» Activity:
Give all of the data below again exactly, and drop the images.
- - - - -
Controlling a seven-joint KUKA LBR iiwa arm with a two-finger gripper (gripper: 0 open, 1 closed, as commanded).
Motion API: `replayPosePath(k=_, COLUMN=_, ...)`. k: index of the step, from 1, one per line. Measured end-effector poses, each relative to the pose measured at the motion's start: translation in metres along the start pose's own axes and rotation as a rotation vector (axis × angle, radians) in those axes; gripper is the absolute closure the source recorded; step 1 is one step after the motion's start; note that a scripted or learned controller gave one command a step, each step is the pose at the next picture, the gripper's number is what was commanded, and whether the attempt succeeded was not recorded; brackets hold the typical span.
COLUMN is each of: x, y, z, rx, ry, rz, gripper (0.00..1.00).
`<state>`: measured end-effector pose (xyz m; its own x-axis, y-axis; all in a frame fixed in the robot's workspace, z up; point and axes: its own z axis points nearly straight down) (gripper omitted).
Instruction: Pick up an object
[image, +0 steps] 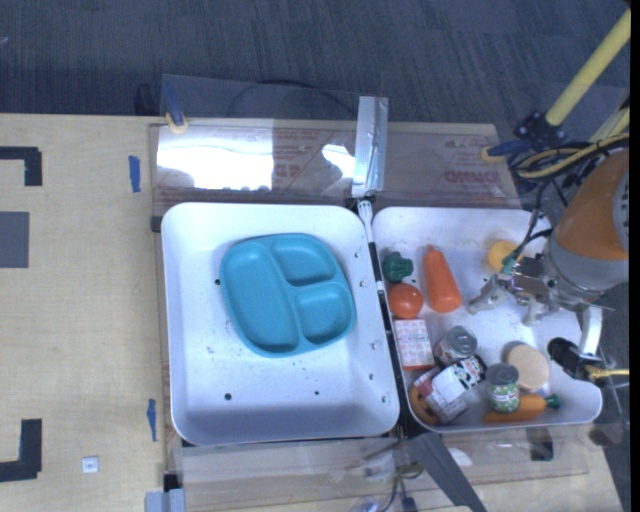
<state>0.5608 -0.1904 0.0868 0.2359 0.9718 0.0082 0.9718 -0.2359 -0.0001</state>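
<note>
Gripper (512, 287): low in the right bin (470, 222), fingers spread, nothing between them.
Nearest item: carrot (441, 280), just left of the fingertips (bin floor between).
Carrot axis: runs far-to-near, crosswise to the arm's reach.

So the arm (600, 235) is the usual grey KUKA look, smooth rounded casing with a fat orange band wrapping it just above the wrist, at about 3 o'clock in the shot. Below the band the shell goes grey and tapers into a busier metal end piece. The gripper (510, 290) is bare silvery metal, kind of skeletal, with thin struts and small brackets poking toward 9 o'clock. There's a little green bit and some dark wiring running along its top side. A pale, flat bracket hangs off the wrist toward 5 o'clock, next to a black rounded part.
</note>
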Motion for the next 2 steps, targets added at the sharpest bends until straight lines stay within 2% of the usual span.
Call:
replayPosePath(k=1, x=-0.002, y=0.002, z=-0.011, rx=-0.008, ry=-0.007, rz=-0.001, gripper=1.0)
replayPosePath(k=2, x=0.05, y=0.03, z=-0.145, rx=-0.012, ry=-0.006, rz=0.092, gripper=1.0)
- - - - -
» Solution to this exercise:
Controlling a seven-joint KUKA LBR iiwa arm with a two-finger gripper (gripper: 0 open, 1 closed, as commanded).
Motion API: `replayPosePath(k=_, COLUMN=_, ...)`. k: index of the step, from 1, one per line. Measured end-effector poses, each relative to the pose measured at the motion's start: translation in metres along the start pose's own axes and rotation as a rotation vector (axis × angle, radians) in those axes; gripper is the absolute closure the source recorded; step 1 is one step after the motion's start; note that a scripted or learned controller gave one command a step, each step is the pose at the next picture, the gripper's number is what was commanded, and whether the attempt succeeded was not recorded; brackets hold the typical span.
COLUMN is each of: x, y, z, rx, ry, rz, gripper (0.00..1.00).
`<state>`: measured end-effector pose (xyz m; its own x-axis, y-axis; all in a frame fixed in the robot's workspace, z up; point and axes: its own z axis points nearly straight down) (gripper omitted).
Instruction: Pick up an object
[image, +0 steps] 
<state>0.5608 -0.1904 0.0868 0.2359 0.9718 0.0082 0.9718 -0.2359 -0.0001</state>
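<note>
Gripper (512, 287): low in the right bin (470, 222), fingers spread, nothing between them.
Nearest item: carrot (441, 280), just left of the fingertips (bin floor between).
Carrot axis: runs far-to-near, crosswise to the arm's reach.

So the arm (600, 235) is the usual grey KUKA look, smooth rounded casing with a fat orange band wrapping it just above the wrist, at about 3 o'clock in the shot. Below the band the shell goes grey and tapers into a busier metal end piece. The gripper (510, 290) is bare silvery metal, kind of skeletal, with thin struts and small brackets poking toward 9 o'clock. There's a little green bit and some dark wiring running along its top side. A pale, flat bracket hangs off the wrist toward 5 o'clock, next to a black rounded part.
</note>
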Motion for the next 2 steps, targets added at the sharpest bends until straight lines stay within 2% of the usual span.
Call:
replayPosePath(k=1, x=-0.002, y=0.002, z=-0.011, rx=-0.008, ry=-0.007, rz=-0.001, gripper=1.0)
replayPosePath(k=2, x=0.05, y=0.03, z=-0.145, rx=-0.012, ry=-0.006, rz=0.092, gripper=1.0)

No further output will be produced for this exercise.